Iowa darters spawn mainly in the spring. They migrate from deeper regions of lakes and streams to the shallow, vegetated reaches for spawning. Males typically migrate before females, and maintain and defend small territories near undercut banks with rooted vegetation. Smaller males, however, are promiscuous, do not defend territories, and move from place to place in search of females.
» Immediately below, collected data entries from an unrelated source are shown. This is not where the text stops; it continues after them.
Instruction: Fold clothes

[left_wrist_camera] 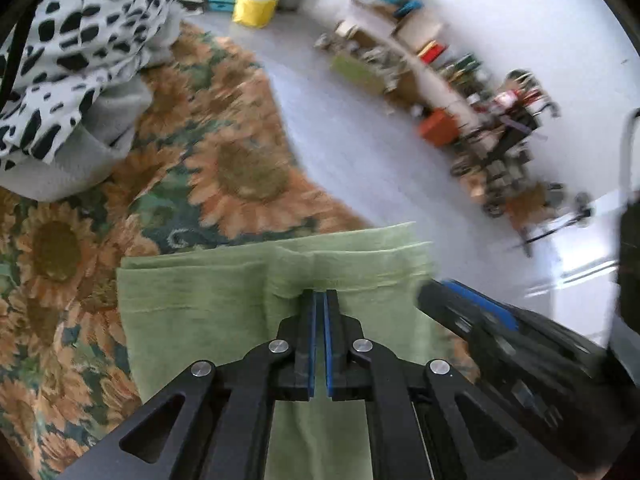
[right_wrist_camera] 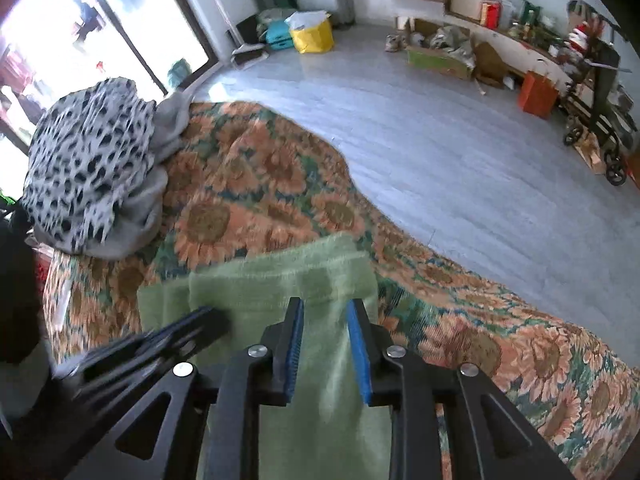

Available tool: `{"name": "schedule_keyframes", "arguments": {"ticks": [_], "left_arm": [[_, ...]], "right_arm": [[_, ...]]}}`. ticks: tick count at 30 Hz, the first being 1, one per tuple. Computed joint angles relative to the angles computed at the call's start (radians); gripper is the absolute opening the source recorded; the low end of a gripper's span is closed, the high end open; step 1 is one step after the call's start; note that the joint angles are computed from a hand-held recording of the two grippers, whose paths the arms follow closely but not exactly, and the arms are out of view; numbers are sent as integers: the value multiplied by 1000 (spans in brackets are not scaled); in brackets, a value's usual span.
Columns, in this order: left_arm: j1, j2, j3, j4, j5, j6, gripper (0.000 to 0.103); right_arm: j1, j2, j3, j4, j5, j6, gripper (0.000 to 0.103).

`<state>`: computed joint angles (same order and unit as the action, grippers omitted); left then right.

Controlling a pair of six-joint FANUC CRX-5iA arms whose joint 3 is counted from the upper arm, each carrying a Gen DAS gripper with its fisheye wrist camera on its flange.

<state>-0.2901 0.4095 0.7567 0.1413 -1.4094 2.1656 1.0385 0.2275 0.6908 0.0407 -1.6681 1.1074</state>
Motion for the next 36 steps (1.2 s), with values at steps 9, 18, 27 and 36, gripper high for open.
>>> {"name": "schedule_keyframes", "arguments": {"ticks": [9, 18, 27, 36], "left_arm": [[16, -30, -32, 6, 11, 10, 3], [12, -32, -40, -6, 23, 34, 3], [22, -51, -64, 57, 30, 145, 2], [-77, -13, 22, -25, -120, 58, 1]], "right_arm": [[7, 8, -1, 22, -16, -7, 27], [74, -124, -177, 32, 16, -52, 27], [26, -153, -189, -4, 51, -155, 28], [70, -243, -314, 2, 34, -153, 23]]}}
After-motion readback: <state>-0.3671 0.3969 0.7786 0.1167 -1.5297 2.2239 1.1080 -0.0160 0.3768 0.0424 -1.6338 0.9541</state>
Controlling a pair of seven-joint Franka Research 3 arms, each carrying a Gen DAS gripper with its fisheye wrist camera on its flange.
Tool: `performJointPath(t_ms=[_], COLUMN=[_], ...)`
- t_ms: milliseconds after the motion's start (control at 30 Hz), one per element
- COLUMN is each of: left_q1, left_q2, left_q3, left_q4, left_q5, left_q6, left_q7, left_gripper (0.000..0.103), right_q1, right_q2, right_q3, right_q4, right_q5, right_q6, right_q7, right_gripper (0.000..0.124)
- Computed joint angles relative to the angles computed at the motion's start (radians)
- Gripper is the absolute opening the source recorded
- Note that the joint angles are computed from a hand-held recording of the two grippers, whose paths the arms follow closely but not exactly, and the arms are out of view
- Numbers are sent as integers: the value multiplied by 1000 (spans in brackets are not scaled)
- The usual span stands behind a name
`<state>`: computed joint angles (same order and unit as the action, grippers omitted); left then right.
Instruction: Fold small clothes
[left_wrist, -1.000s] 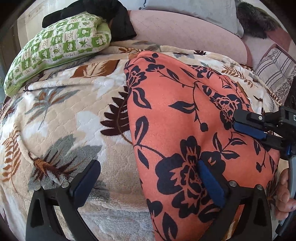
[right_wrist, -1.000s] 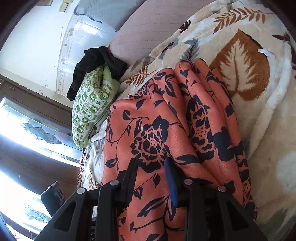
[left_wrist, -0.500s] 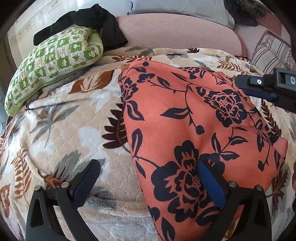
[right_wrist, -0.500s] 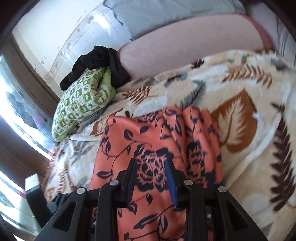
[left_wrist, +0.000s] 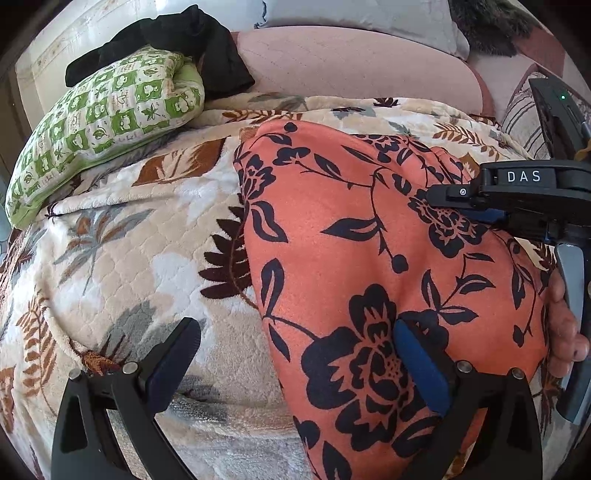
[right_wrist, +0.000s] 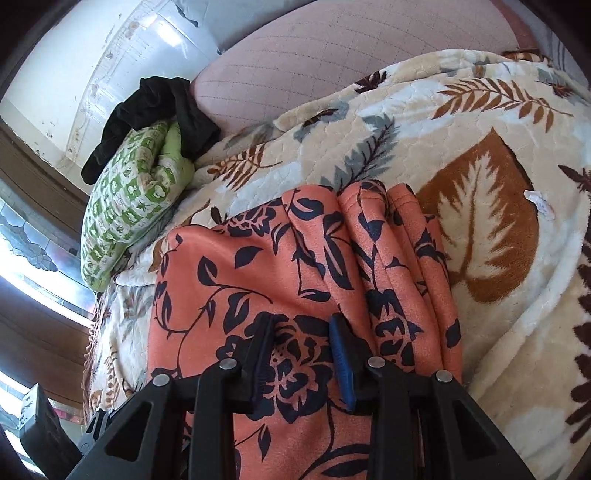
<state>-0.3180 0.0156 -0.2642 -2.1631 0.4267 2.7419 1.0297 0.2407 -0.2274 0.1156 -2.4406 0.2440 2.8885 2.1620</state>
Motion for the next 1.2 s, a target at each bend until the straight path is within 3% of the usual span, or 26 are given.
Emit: performJointPath(t_ms=[133,267,433,467,533,667,767,800,867,1000,1200], left_q1=[0,0,3,4,4,3,3,4,5,6,14], left_q2=[-1,-4,-7,-10,-12,-14,-11,-10,-9,-12,-60], left_q3=[0,0,1,1,1,0,0,1,1,0,9], left_q4=[0,2,-10,-17,-23,-22,-18,-20,-20,-6,-52], left_q5=[1,-36,-97,-100,-80,-24,-49,-74,-120,-186,-157], left_q6=[-3,-12,-1,6,14,15,10,15,16,7,121], left_q7=[-5,14,25,23,2,-34,-15,2,35,115,93], left_gripper=[103,103,103,103,103,103,103,103,103,103,103], right_q1=[-32,-66,5,10,6,28,48,54,67,79,56], right_q2=[-9,-34,-16,3,46,155,247,270,265,245,119], right_q3=[31,63,24,25,36,26,4,-3,-16,-27,-20], right_q4=[10,58,126,147,191,283,356,359,313,308,230], right_q5=[-77,-195,-149,-146,-169,-188,-199,-173,-172,-180,-263], right_q6=[-35,-132,-94,-84,-82,-124,-224,-222,-125,-144,-180], right_q7=[61,152,33,19,21,15,6,-21,-45,-50,52], right_gripper=[35,35,38,40,72,72,74,77,82,82,82])
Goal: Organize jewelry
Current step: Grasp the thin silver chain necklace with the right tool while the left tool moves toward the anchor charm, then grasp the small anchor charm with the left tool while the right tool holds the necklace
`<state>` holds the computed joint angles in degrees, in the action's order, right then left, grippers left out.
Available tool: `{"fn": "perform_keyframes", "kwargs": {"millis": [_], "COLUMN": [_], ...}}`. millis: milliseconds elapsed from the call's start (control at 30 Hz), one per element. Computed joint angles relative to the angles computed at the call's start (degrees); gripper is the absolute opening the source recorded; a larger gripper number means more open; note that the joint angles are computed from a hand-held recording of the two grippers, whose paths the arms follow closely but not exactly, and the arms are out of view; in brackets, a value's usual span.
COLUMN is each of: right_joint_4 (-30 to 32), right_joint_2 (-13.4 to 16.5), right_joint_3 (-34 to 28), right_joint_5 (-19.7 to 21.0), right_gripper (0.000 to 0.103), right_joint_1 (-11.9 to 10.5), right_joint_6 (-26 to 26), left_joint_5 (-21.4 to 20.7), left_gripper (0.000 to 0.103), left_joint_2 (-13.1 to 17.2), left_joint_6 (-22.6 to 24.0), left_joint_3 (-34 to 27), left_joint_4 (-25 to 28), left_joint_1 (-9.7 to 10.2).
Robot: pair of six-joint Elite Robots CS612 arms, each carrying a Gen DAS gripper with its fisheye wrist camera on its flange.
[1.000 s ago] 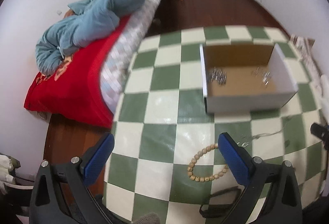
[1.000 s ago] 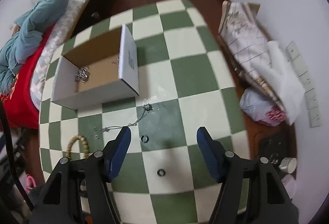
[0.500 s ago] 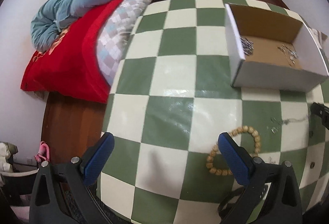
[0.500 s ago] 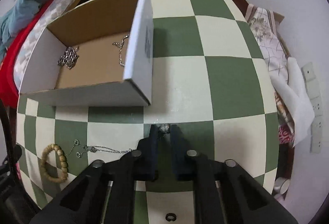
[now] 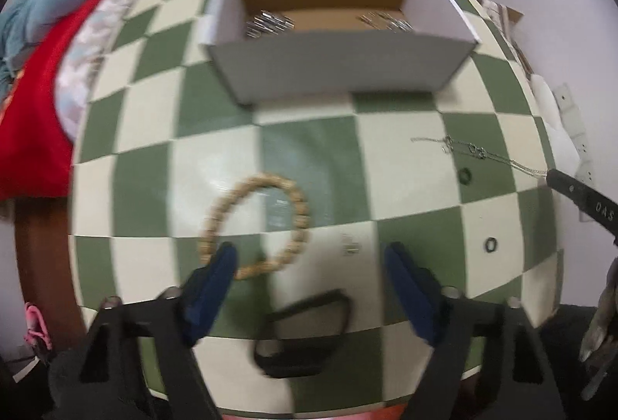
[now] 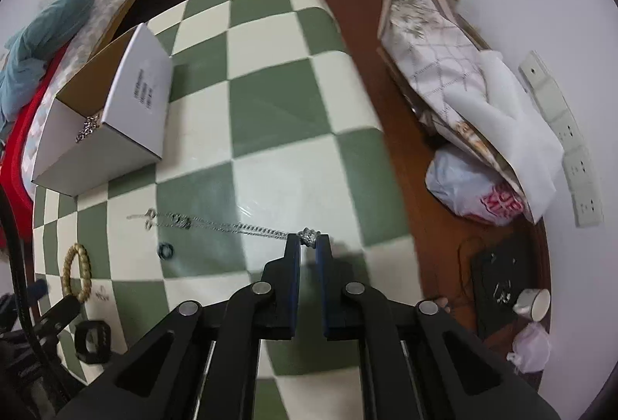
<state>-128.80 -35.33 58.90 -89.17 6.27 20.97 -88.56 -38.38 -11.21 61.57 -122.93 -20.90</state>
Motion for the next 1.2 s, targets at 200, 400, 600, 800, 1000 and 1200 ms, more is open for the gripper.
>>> {"fn": "perform_keyframes", "kwargs": {"millis": [200,400,600,800,1000,1200], "right_joint_4": [-0.78,-0.71,-0.57,-0.49,-0.33,-1.65], "right_joint_2": [-0.58,-0.14,0.18,0.45,0.63,0.31], "right_joint_3": [1.89,1.71,1.18,0.58,0.02,0.71], "right_joint_5": [1.02,1.73,1.85,1.66,1.78,1.85], "right_gripper": [0.008,0.008,0.008,0.008,0.008,0.008], "right_joint_1": [-0.32,-0.03,0.24,0.37,0.40,0.43], "right_joint_6": [0.80,1.04,0.79,0.63,0.45,1.05], "left_joint_5": [-0.14,0.69,0.53,0.25,1.50,5.79], "left_gripper": [0.048,0.040,0.037,0.019,0.022,0.036], "left_joint_2": [1.70,2.46,2.65,2.81,2.31,1.01], "left_joint_6": [0.44,0.08,0.14,0.40,-0.73,-6.43], "left_joint_3": [-2.05,-2.86,-3.04,-3.00,-2.18,1.18], "left_joint_4": [2.24,2.89,2.43,1.49,1.49,-2.62], "left_joint_1": [-1.15,-1.73,-1.88,-1.71,-1.80,-1.89]}}
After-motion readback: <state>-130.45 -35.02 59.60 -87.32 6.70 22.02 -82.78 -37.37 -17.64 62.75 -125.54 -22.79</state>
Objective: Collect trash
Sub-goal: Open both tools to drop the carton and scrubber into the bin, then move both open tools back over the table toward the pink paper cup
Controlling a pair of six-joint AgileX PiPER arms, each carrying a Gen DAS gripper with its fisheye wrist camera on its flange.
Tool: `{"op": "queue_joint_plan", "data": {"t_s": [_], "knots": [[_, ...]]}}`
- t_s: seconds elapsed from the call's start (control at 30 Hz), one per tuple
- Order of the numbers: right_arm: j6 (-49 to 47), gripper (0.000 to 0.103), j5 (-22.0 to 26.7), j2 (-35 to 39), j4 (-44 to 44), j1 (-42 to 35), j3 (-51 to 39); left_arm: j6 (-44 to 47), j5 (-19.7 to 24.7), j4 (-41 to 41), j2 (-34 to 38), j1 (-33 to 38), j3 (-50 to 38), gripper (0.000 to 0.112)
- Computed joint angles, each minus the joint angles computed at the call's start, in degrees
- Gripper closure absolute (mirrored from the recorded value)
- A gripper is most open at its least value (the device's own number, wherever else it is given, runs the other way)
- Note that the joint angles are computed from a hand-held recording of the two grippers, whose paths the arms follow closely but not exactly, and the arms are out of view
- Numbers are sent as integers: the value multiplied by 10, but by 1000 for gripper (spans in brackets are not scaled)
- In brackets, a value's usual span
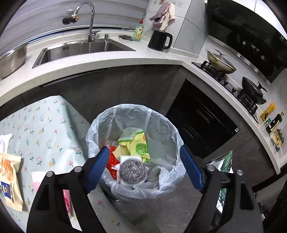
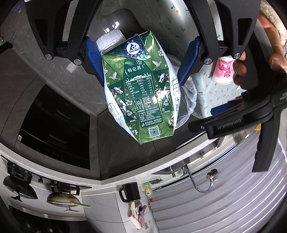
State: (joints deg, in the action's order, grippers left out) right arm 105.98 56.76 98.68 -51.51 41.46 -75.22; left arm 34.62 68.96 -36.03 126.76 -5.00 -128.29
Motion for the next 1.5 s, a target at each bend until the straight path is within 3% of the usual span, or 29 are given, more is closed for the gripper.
{"op": "queue_joint_plan", "data": {"t_s": [0.33,0.63,0.9,1.07,1.5], "knots": [[-69,28,-23,33,9,-32,-47,13,-74,10,-47,28,78,26],[-176,28,-47,104,63,-87,-161,23,-98,20,-45,62,77,25],[-266,28,-10,186,103,-112,-296,11,-77,26,-12,94,29,24],[-296,26,38,229,106,-108,-381,21,-78,22,-10,110,29,24],[-336,25,104,257,77,-56,-506,25,-58,6,-14,151,12,24]]}}
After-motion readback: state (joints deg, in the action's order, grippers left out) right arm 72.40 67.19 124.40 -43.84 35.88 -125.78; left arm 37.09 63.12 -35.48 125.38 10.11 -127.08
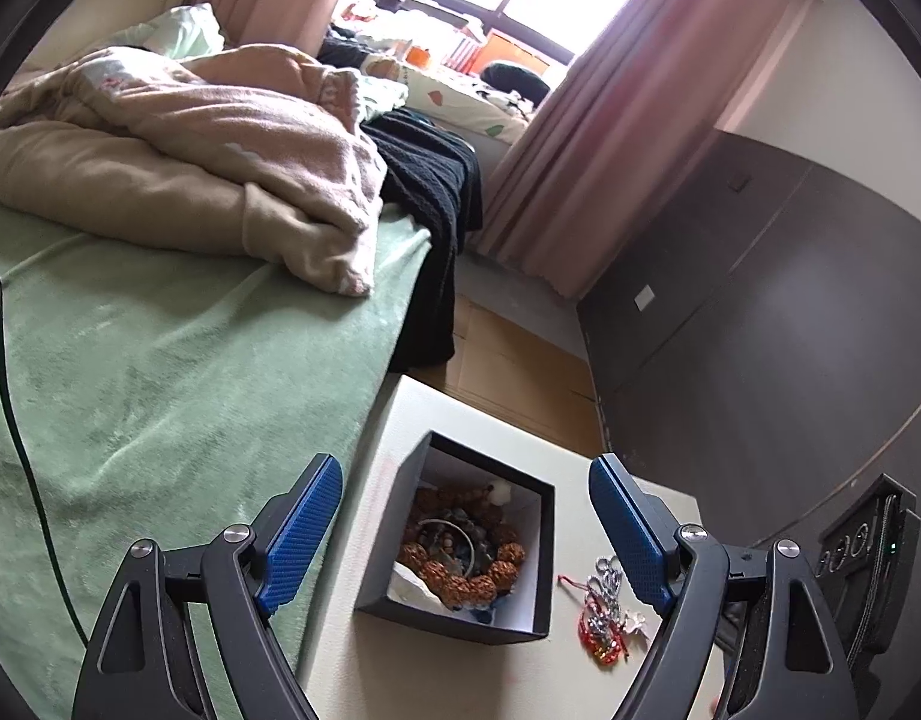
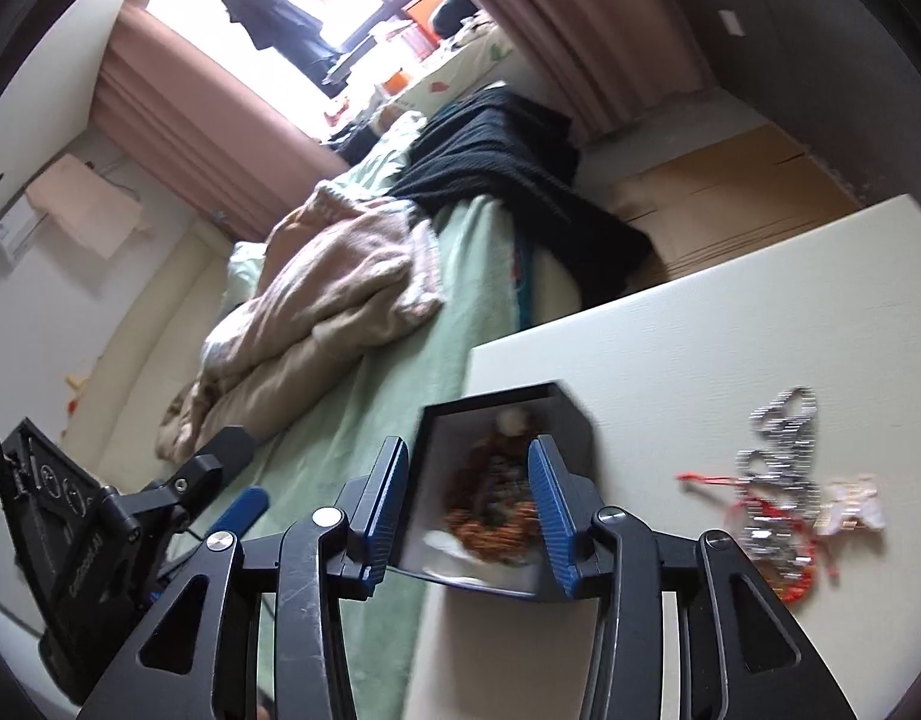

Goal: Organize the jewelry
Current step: 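Open the right gripper over the black box to drop the brown bracelet, then move the left gripper to the red string bracelet and close on it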

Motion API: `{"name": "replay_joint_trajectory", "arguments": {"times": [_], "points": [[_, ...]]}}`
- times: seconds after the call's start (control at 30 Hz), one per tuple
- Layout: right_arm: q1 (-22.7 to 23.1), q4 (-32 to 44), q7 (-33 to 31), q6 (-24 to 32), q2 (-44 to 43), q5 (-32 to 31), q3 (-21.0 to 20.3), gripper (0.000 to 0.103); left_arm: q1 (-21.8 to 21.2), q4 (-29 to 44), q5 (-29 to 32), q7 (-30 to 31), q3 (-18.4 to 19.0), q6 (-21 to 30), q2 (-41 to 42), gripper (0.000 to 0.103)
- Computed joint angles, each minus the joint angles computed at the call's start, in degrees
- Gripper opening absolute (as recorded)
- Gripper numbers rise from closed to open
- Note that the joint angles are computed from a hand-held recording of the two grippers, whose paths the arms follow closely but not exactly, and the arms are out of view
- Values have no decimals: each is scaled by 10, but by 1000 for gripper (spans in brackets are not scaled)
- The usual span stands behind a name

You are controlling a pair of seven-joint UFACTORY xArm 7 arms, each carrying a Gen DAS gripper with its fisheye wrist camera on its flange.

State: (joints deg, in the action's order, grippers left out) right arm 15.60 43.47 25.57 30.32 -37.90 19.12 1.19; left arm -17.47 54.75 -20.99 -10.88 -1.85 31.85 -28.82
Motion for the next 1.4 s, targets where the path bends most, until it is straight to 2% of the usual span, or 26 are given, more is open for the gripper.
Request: {"name": "replay_joint_trajectory", "arguments": {"times": [0.07,0.2,0.47,0.67,0.97,1.4], "points": [[-19,-8,14,26,-24,-11,-1,48,-3,0,3,1,-5,1,0,85],[-46,-25,36,65,-75,-22,-9,71,-10,-1,14,1,-19,6,0,85],[-101,-25,62,161,-138,-58,-26,81,-33,-2,42,8,-49,9,6,85],[-123,-18,54,222,-151,-77,-34,81,-42,-1,83,10,-79,9,16,85],[-157,-19,29,286,-174,-101,-46,81,-74,-8,109,26,-99,-1,30,85],[-194,-29,8,308,-183,-80,-87,81,-100,2,155,42,-131,27,73,69]]}}
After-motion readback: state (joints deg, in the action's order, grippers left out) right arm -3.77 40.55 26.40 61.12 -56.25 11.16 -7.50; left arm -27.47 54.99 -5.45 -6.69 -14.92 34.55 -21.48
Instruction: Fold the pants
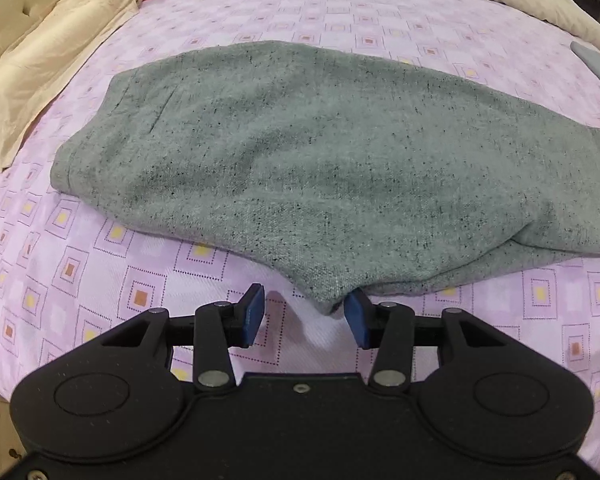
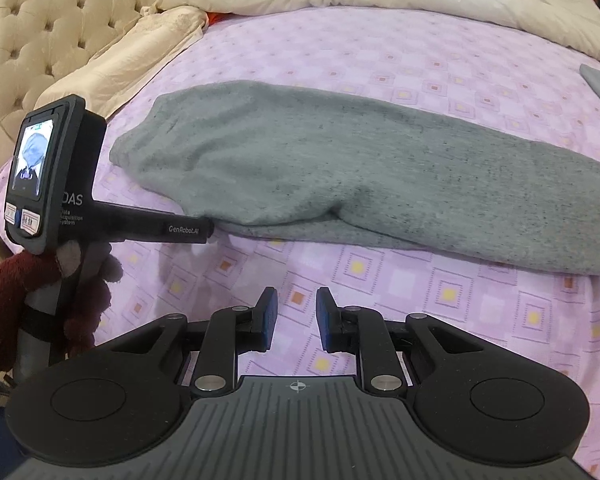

When a female enters a male's territory, the male courts the female by swimming around her until she positions herself near algae or rooted vegetation. The male mounts the female and positions himself with his pelvic fins in front of her dorsal fin. The anal and caudal fins of the male are placed on the same side of the female. Most spawning occurs at depths of 10–40 cm on fibrous roots beneath slightly undercut banks, although some eggs are laid directly on sand or on roots or other plant materials on sand. During each spawning act, three to seven eggs are deposited. Following the completion of spawning, the eggs receive some protection in that by continuing to maintain his territory, the male indirectly guards the eggs. Females mate with several males, then return to deeper habitats following spawning.

==Lifecycle==
The spawned eggs of the Iowa darter average around a 1.1 mm in diameter. Their developmental time is around 18–26 days at 13–16 °C and the newly hatched darters are around 3.4 mm in standard length. The hatching size is around 3.6 mm total length, and most major structural features, including the pectoral fin, first dorsal fin, second dorsal fin, and the branchiostegal rays, were formed when the larvae were between 7.7 and 9.1 mm. Much of the lateral line sensory system was formed when the larvae reached about 20 mm.

==Etymology==
The genus name, Etheostoma, is from the Greek etheo meaning strain or filter and stoma meaning mouth. The species name, exile, also Greek, means slim or slender.